EXERCISE BRIEF - Return every entry exactly.

Items from a data source:
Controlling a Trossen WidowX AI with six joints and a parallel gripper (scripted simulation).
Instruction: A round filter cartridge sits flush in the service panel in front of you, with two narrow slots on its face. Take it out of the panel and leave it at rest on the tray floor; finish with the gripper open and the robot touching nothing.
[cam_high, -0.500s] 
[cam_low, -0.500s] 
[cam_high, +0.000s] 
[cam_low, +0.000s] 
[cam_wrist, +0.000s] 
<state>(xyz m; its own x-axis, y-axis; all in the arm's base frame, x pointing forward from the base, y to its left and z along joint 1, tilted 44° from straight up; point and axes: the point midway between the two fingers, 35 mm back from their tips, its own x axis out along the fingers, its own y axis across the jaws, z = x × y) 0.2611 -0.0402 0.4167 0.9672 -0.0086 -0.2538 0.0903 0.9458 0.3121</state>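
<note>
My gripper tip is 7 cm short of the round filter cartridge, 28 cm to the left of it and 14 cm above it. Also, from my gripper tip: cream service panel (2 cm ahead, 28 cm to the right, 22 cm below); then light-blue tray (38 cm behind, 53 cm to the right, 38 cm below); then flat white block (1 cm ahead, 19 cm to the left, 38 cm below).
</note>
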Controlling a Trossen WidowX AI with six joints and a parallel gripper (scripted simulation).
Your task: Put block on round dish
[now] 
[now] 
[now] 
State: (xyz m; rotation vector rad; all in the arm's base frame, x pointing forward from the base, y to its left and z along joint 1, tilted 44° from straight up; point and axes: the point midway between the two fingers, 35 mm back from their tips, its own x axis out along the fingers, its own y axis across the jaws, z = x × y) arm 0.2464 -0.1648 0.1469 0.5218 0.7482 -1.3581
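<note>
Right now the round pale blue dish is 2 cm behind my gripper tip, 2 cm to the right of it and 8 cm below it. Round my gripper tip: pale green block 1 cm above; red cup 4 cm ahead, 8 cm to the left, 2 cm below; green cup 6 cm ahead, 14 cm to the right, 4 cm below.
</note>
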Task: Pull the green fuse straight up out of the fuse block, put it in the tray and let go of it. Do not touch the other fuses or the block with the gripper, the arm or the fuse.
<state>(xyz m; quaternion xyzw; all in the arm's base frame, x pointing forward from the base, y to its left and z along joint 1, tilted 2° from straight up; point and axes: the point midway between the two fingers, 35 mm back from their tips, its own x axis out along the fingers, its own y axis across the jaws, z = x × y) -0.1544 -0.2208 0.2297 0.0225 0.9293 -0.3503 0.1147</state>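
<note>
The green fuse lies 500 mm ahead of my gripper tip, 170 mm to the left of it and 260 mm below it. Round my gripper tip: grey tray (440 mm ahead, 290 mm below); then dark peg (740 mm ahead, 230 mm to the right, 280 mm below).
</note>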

RESULT FOR THIS EXERCISE -
Controlling a Trossen WidowX AI with six joints and a parallel gripper (scripted simulation).
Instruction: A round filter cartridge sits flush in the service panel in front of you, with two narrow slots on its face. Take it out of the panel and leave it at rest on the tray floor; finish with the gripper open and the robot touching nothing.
[cam_high, -0.500s] 
[cam_low, -0.500s] 
[cam_high, +0.000s] 
[cam_low, +0.000s] 
[cam_wrist, +0.000s] 
<state>(xyz m; its own x-axis, y-axis; all in the arm's base frame, x pointing forward from the base, y to its left and z along joint 1, tilted 44° from straight up; point and axes: the point midway between the two fingers, 35 mm back from their tips, its own x axis out along the fingers, its own y axis across the jaws, z = x × y) 0.2611 -0.0402 0.4167 0.9672 -0.0086 -0.2538 0.0903 0.9458 0.3121</state>
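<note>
My gripper tip is 7 cm short of the round filter cartridge, 28 cm to the left of it and 14 cm above it. Also, from my gripper tip: cream service panel (2 cm ahead, 28 cm to the right, 22 cm below); then light-blue tray (38 cm behind, 53 cm to the right, 38 cm below); then flat white block (1 cm ahead, 19 cm to the left, 38 cm below).
</note>
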Controlling a Trossen WidowX AI with six joints and a parallel gripper (scripted simulation).
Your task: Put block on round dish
[now] 
[now] 
[now] 
State: (xyz m; rotation vector rad; all in the arm's base frame, x pointing forward from the base, y to its left and z along joint 1, tilted 44° from straight up; point and axes: the point midway between the two fingers, 35 mm back from their tips, its own x axis out along the fingers, its own y axis across the jaws, z = x × y) arm 0.2464 -0.1648 0.1469 0.5218 0.7482 -1.3581
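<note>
Right now the round pale blue dish is 2 cm behind my gripper tip, 2 cm to the right of it and 8 cm below it. Round my gripper tip: pale green block 1 cm above; red cup 4 cm ahead, 8 cm to the left, 2 cm below; green cup 6 cm ahead, 14 cm to the right, 4 cm below.
</note>
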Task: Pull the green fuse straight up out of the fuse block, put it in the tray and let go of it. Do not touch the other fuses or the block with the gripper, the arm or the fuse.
<state>(xyz m; quaternion xyzw; all in the arm's base frame, x pointing forward from the base, y to its left and z along joint 1, tilted 2° from straight up; point and axes: the point midway between the two fingers, 35 mm back from their tips, its own x axis out along the fingers, its own y axis across the jaws, z = x × y) -0.1544 -0.2208 0.2297 0.0225 0.9293 -0.3503 0.1147</state>
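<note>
The green fuse lies 500 mm ahead of my gripper tip, 170 mm to the left of it and 260 mm below it. Round my gripper tip: grey tray (440 mm ahead, 290 mm below); then dark peg (740 mm ahead, 230 mm to the right, 280 mm below).
</note>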

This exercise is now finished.